• **TASK DESCRIPTION**
Please set down only the lines below starting with the line with "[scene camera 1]" and going on through the line with "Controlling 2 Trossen", verbatim and without pictures.

○ ○ ○

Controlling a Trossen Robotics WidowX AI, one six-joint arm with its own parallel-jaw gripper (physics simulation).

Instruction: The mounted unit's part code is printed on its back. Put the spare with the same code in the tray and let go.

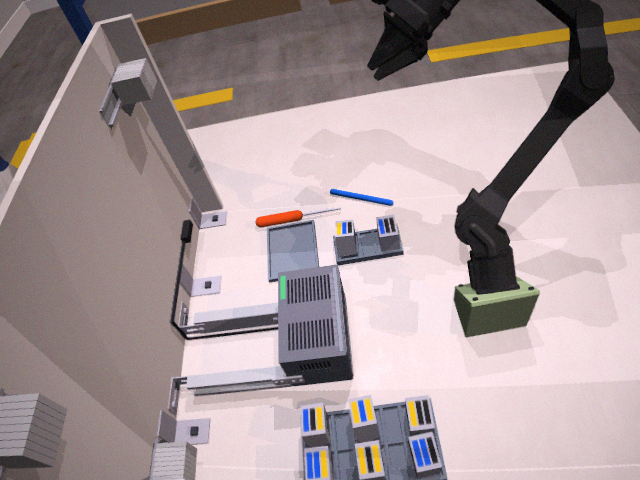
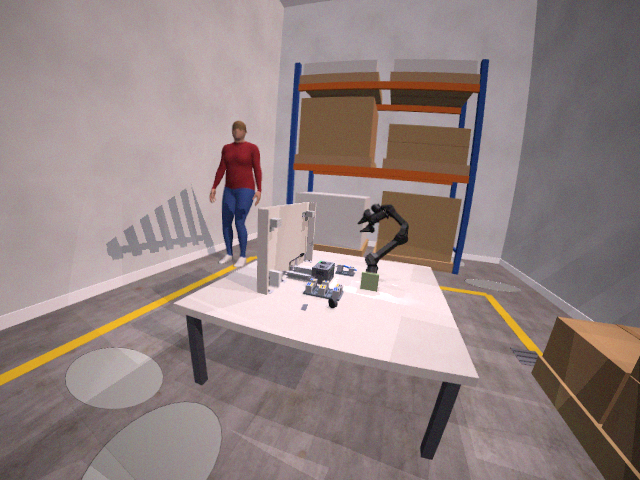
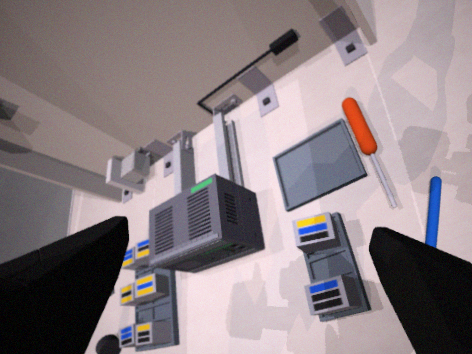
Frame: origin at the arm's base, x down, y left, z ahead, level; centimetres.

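Seen in the pictures: gripper, fingertip midpoint: (image 1: 372,74) (image 2: 358,227) (image 3: 252,234); arm's base, link origin: (image 1: 495,286) (image 2: 370,276).
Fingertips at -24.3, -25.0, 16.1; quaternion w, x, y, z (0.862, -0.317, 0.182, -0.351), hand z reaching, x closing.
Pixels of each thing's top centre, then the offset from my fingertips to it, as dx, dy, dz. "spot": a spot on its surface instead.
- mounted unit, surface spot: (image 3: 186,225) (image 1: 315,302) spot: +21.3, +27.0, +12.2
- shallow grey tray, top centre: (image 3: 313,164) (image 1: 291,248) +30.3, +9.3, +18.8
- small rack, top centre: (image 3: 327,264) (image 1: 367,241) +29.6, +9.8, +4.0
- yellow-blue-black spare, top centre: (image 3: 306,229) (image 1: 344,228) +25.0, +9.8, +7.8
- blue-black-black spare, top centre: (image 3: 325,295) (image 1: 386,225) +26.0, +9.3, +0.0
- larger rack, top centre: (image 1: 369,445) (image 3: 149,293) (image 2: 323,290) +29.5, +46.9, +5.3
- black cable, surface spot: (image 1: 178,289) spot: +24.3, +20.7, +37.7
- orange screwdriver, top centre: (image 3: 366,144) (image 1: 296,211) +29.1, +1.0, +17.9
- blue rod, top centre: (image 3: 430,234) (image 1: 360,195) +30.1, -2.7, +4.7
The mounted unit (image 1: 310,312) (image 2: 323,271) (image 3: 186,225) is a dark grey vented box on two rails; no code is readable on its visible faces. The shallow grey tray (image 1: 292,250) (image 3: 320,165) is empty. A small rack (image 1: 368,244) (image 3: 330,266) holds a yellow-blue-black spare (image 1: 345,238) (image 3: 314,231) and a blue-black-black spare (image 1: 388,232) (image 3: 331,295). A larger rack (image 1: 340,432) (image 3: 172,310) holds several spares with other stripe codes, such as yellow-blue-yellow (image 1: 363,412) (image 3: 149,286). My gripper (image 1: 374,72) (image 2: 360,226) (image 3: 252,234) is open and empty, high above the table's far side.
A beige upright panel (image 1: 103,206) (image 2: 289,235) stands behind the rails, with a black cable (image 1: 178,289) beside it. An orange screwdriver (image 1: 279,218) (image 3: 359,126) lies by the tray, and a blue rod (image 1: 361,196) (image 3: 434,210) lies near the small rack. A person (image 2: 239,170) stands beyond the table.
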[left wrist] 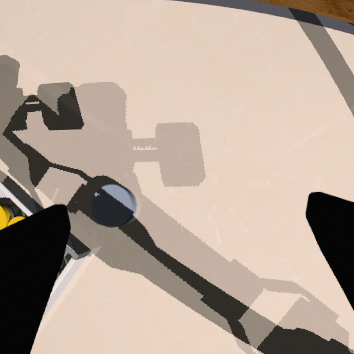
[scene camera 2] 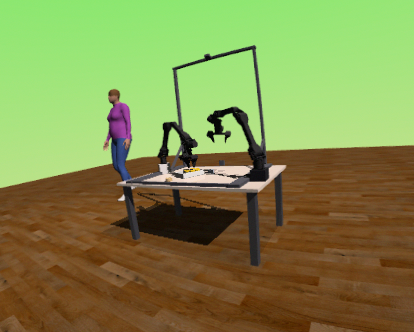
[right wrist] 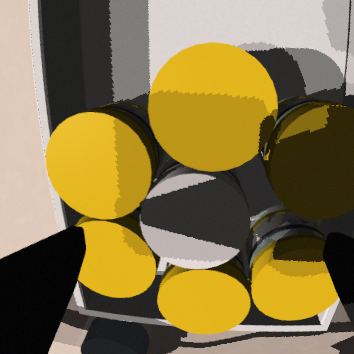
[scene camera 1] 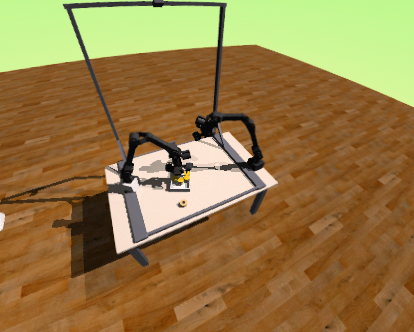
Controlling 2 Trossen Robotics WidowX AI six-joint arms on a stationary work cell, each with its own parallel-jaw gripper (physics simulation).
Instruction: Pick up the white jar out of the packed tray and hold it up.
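Where they show: left gripper, fingertip midpoint: (left wrist: 189, 210) (scene camera 2: 219, 143) (scene camera 1: 200, 139); right gripper, fingertip midpoint: (scene camera 2: 191, 167) (right wrist: 208, 243); left arm's base, origin of the base link: (scene camera 2: 259, 168) (scene camera 1: 256, 160); right arm's base, origin of the base link: (scene camera 2: 163, 163) (scene camera 1: 128, 179).
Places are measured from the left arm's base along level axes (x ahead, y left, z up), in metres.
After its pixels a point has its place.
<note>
The white jar (right wrist: 195, 220) @(z -0.025, x 0.607, y -0.159 m) stands in the tray (right wrist: 190, 25) @(z -0.067, x 0.637, y -0.088 m) (scene camera 1: 180, 190) @(z -0.054, x 0.666, y -0.053 m) (scene camera 2: 191, 175) @(z -0.058, x 0.571, y -0.084 m), packed among several yellow-lidded jars. Its round top is partly in dark shadow in the right wrist view. My right gripper (right wrist: 208, 243) @(z -0.012, x 0.611, y -0.163 m) (scene camera 2: 191, 165) @(z -0.012, x 0.611, y -0.163 m) is open and empty, low over the tray. In its wrist view the fingers stand on either side of the white jar's top, with yellow tops beside both fingertips. How deep the fingertips reach is unclear. My left gripper (left wrist: 189, 210) @(z 0.167, x 0.388, y -0.273 m) (scene camera 2: 220, 140) @(z 0.167, x 0.388, y -0.273 m) is open and empty, high above the table, right of the tray in scene camera 2.
A blue-grey round object (left wrist: 114, 205) @(z -0.047, x 0.483, y -0.257 m) stands close outside the tray's corner. A small tan ring (scene camera 1: 181, 204) @(z -0.049, x 0.708, y 0.061 m) lies in front of the tray. A white block (scene camera 1: 131, 186) @(z 0.013, x 0.970, y -0.196 m) (scene camera 2: 163, 169) @(z -0.029, x 0.948, y -0.213 m) is by the right arm's base. A person (scene camera 2: 119, 122) stands beyond the table.
</note>
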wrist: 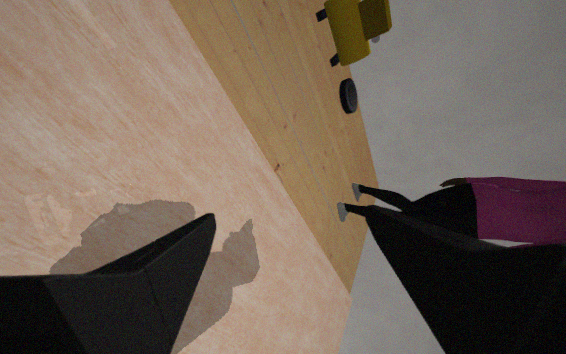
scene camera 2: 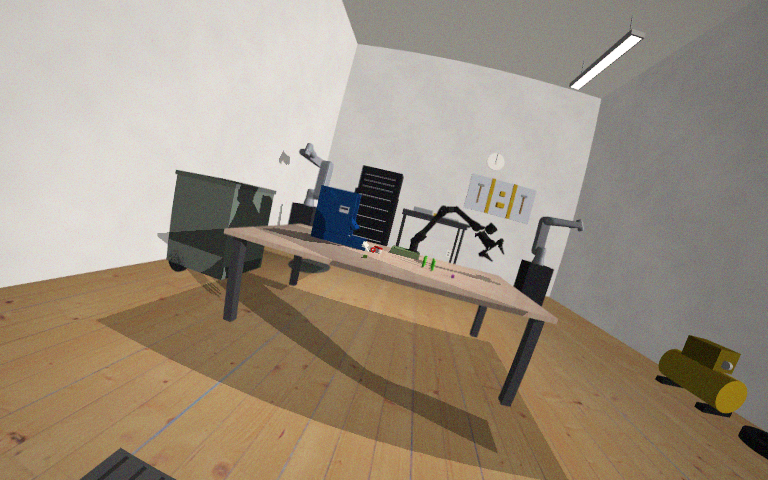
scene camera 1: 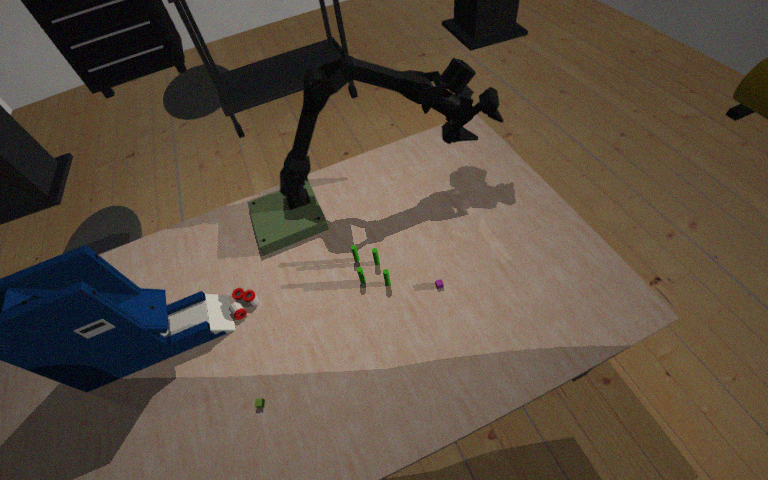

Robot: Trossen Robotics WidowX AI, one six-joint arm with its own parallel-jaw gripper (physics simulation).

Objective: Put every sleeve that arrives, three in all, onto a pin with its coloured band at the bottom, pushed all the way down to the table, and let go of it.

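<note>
Three white sleeves with red bands are grouped at the end of the chute. One sleeve [scene camera 1: 233, 307] lies on its side, red end toward the camera. Another sleeve [scene camera 1: 254, 302] and a third sleeve [scene camera 1: 233, 294] are close behind, red ends showing; their exact tilt is unclear. The group is tiny in scene camera 2. Four green pins [scene camera 1: 355, 254] [scene camera 1: 376, 256] [scene camera 1: 361, 276] [scene camera 1: 386, 277] stand upright on the table, with no sleeve on them. My gripper [scene camera 1: 488, 128] [scene camera 2: 496, 255] [wrist: 291, 216] is open and empty, high above the far right part of the table, well away from sleeves and pins.
A blue dispenser [scene camera 1: 33, 333] [scene camera 2: 334, 215] with a white chute plate [scene camera 1: 220, 316] stands at the left. A purple cube [scene camera 1: 439, 284] [scene camera 2: 452, 276] lies right of the pins, a green cube [scene camera 1: 259, 403] [scene camera 2: 364, 256] near the front. My arm's green base [scene camera 1: 283, 220] [scene camera 2: 403, 252] is behind the pins.
</note>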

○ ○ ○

• **OUTPUT FOR THIS TASK**
[scene camera 1] 
Controlling 2 Trossen Robotics WidowX AI six-joint arms on a stationary work cell, each with its own parallel-jaw gripper (physics simulation).

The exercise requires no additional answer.